Exploring applications

D-Wave Systems Inc., a Vancouver-based developer of quantum computing technologies, has worked with Lockheed Martin to explore how the aerospace and defence manufacturer could use the technology to create and test complex radar, space and aerospace systems, and speed-up complex computation tests.

Another application is digital signatures, a fundamental requirement for online security, which allow a verifier such as a user’s browser to confirm that a piece of code comes from a trusted source and has not been tampered with.

Mosca’s report cautions “when the cryptographic foundations on which a cyber system is built are fundamentally broken, the system will crumble with no quick fixes.”

And fail-safe replacements would take years to develop.
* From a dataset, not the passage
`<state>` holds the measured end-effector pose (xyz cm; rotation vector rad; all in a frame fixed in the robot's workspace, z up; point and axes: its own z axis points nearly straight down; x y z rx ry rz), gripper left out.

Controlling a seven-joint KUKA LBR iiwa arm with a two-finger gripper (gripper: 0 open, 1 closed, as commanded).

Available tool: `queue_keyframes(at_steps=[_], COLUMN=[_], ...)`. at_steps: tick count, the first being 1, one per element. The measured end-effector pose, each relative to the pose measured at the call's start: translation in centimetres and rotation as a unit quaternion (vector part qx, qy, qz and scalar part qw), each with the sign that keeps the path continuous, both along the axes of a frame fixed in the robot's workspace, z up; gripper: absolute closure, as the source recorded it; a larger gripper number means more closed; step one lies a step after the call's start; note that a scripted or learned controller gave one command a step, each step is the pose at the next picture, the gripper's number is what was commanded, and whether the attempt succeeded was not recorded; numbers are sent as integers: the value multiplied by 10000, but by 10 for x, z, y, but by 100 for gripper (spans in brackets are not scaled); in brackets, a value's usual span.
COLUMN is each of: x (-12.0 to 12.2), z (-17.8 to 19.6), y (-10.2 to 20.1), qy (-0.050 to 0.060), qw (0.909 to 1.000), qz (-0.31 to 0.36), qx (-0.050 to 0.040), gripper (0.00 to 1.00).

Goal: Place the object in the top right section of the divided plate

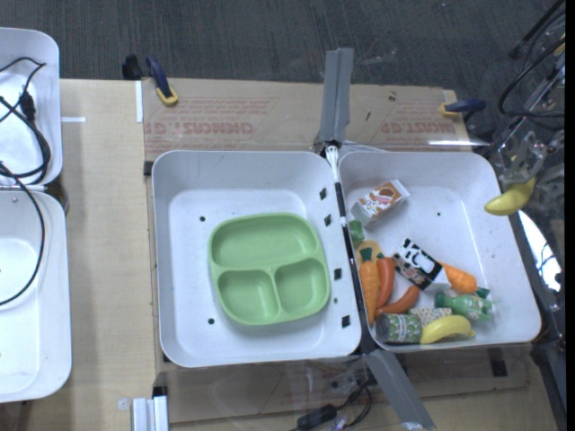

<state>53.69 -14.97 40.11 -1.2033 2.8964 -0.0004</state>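
Progress looks slight: the green divided plate [267, 268] lies in the left bin [180, 241] with all three compartments bare, so the placing is not yet done. The likeliest object is a curved yellow piece [508, 199], banana-like, smooth and pointed at one end, poised at the right rim of the right bin [449, 200], far from the plate. Just above it the gripper [524, 164] shows as a dim blur, and I cannot tell whether it is open or closed, nor whether it holds the piece. What remains, by my judgement, is the whole carry leftward and the release. Carrots [377, 281], a small carton [379, 199] and other toy foods lie nearby.
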Motion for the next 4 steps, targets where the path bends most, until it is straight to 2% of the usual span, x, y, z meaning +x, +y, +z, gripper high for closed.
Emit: queue_keyframes(at_steps=[1,2,3,4], x=[-28,-57,-57,-55], z=[4,41,41,50], y=[-72,-72,-72,-72], qy=[4,-3,-1,-25], qw=[9957,9930,9930,9929], qz=[927,-1182,-1184,-1192], qx=[-1,-3,-3,0], gripper=[100,100,0,100])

“It is very important that we are not caught off-guard and forced to firefight a threat that takes years of preparation to properly defend ourselves against,” Mosca adds.

The report is part of the Toronto-based Global Risk Institute’s funding of research into quantum computing, which focuses on medium and long-term implications that are likely to have a profound impact on the financial services industry.

Recently, the federal government invested $76.3 million in the University of Waterloo’s Institute for Quantum Computing to accelerate the development of technologies including a universal quantum processor, quantum sensors and long-distance quantum communications.

The money was made available through the Canada First Research Excellence Fund, which deployed $900 million in funding across 13 research initiatives nationwide.